Be Hyper-Specific: The more detail you provide, the more control you have. Instead of “fantasy armor,” describe it: “ornate elven plate armor, etched with silver leaf patterns, with a high collar and pauldrons shaped like falcon wings.”
Provide Context and Intent: Explain the purpose of the image. The model’s understanding of context will influence the final output. For example, “Create a logo for a high-end, minimalist skincare brand” will yield better results than just “Create a logo.”
Iterate and Refine: Don’t expect a perfect image on the first try. Use the conversational nature of the model to make small changes. Follow up with prompts like, “That’s great, but can you make the lighting a bit warmer?” or “Keep everything the same, but change the character’s expression to be more serious.”
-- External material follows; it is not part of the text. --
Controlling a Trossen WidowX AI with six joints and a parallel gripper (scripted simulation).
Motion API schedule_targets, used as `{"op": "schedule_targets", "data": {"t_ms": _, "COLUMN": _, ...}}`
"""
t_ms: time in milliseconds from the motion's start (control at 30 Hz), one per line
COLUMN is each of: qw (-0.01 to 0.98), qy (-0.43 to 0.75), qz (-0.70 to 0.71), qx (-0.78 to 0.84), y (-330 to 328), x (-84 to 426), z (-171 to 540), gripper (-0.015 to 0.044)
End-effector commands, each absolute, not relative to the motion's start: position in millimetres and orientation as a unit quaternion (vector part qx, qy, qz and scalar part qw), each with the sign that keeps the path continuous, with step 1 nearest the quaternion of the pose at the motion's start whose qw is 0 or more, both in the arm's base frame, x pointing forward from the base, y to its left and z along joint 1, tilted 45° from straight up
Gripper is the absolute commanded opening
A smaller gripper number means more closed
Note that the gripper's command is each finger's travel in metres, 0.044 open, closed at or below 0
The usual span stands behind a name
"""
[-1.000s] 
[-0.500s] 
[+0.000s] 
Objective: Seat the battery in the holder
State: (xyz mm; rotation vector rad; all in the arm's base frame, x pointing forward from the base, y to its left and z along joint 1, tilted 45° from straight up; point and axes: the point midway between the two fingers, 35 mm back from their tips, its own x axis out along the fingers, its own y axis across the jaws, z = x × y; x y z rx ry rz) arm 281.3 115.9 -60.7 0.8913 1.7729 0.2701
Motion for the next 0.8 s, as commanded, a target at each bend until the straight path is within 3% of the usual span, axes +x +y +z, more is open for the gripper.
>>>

Use Step-by-Step Instructions: For complex scenes with many elements, break your prompt into steps. “First, create a background of a serene, misty forest at dawn. Then, in the foreground, add a moss-covered ancient stone altar. Finally, place a single, glowing sword on top of the altar.”
Use “Semantic Negative Prompts”: Instead of saying “no cars,” describe the desired scene positively: “an empty, deserted street with no signs of traffic.”
Control the Camera: Use photographic and cinematic language to control the composition. Terms like wide-angle shot, macro shot, low-angle perspective.